### [ABOUT THIS EXERCISE]
Could you please repeat the data below word for word?

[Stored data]

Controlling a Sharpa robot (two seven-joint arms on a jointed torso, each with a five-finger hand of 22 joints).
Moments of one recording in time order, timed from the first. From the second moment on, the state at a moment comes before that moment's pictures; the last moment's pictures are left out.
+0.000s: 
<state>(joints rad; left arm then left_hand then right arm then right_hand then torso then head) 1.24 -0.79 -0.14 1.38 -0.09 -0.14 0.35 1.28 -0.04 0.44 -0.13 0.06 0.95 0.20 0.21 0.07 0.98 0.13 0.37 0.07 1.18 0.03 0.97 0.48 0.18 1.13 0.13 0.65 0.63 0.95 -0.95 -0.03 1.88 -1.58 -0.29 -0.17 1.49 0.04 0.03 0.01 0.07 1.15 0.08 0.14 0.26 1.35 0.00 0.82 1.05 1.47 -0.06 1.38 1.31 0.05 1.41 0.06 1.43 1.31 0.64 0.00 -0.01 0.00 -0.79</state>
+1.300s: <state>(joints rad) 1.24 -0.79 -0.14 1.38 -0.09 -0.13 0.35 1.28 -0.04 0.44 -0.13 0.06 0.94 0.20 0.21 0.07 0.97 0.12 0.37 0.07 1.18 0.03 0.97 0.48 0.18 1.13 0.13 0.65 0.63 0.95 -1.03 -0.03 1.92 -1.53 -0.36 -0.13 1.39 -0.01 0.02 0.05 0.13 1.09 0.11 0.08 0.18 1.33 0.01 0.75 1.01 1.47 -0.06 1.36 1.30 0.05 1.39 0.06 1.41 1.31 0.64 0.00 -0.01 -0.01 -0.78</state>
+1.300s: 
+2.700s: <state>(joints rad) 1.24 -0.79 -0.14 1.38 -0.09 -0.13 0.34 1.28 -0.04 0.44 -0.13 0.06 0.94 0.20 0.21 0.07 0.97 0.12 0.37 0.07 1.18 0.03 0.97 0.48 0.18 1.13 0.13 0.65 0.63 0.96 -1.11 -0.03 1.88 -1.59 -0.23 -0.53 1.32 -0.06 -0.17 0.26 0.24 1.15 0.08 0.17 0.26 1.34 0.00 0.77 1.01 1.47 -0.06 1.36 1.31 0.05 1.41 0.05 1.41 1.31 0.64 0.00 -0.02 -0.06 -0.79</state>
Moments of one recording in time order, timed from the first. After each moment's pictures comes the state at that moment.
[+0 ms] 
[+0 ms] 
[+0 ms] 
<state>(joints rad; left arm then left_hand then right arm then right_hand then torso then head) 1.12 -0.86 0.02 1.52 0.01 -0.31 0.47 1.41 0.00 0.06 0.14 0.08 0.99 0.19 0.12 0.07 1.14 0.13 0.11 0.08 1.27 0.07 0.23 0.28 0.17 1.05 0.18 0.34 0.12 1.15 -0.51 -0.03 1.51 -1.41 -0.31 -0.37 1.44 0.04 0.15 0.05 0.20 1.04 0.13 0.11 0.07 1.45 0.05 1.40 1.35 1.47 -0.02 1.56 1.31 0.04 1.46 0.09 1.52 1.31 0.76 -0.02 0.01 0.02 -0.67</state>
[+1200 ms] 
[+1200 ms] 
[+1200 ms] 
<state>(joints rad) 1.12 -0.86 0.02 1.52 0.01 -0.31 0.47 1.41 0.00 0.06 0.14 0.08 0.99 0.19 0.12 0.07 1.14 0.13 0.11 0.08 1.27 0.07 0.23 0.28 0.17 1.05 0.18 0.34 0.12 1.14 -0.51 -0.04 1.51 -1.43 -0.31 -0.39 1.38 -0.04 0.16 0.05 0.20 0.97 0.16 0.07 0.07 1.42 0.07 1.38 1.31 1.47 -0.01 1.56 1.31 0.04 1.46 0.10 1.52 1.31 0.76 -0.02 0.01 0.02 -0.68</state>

### [EXERCISE SOLUTION]
Controlling a Sharpa robot (two seven-joint arms on a jointed torso, each with a five-finger hand of 22 joints).
Moments of one recording in time order, timed from the first. From the second moment on, the state at a moment comes before that moment's pictures; the last moment's pictures are left out.
+0.000s: 
<state>(joints rad; left arm then left_hand then right arm then right_hand then torso then head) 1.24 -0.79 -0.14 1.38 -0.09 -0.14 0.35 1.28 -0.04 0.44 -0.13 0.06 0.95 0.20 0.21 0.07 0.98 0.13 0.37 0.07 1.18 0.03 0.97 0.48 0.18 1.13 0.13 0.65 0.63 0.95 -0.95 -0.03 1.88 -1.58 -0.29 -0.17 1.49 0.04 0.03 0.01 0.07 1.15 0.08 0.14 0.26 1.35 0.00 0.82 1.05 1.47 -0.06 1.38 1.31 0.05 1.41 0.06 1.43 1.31 0.64 0.00 -0.01 0.00 -0.79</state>
+1.300s: <state>(joints rad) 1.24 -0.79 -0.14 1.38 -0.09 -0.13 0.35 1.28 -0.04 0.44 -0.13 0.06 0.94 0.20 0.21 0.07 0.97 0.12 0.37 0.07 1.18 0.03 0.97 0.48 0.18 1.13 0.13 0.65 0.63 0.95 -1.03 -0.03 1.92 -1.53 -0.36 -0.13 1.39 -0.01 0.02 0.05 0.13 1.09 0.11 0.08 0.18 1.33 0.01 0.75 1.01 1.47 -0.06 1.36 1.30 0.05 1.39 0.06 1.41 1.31 0.64 0.00 -0.01 -0.01 -0.78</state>
+1.300s: 
+2.700s: <state>(joints rad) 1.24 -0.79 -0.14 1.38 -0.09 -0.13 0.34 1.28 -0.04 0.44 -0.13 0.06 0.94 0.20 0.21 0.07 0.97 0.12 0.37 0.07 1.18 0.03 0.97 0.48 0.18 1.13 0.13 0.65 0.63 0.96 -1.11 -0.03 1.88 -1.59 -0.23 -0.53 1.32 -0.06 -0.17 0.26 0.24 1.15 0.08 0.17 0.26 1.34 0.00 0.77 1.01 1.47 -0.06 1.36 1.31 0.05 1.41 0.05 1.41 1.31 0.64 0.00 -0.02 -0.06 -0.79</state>
Moments of one recording in time order, timed from the first. After each moment's pictures comes the state at that moment.
[+0 ms] 
[+0 ms] 
[+0 ms] 
<state>(joints rad; left arm then left_hand then right arm then right_hand then torso then head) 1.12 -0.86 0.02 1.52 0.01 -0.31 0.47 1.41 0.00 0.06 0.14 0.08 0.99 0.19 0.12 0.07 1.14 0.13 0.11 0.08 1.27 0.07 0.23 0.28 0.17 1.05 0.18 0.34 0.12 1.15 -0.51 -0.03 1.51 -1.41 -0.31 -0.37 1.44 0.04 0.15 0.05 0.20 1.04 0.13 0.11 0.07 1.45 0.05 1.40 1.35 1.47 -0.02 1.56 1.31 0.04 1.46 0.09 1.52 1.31 0.76 -0.02 0.01 0.02 -0.67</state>
[+1200 ms] 
[+1200 ms] 
[+1200 ms] 
<state>(joints rad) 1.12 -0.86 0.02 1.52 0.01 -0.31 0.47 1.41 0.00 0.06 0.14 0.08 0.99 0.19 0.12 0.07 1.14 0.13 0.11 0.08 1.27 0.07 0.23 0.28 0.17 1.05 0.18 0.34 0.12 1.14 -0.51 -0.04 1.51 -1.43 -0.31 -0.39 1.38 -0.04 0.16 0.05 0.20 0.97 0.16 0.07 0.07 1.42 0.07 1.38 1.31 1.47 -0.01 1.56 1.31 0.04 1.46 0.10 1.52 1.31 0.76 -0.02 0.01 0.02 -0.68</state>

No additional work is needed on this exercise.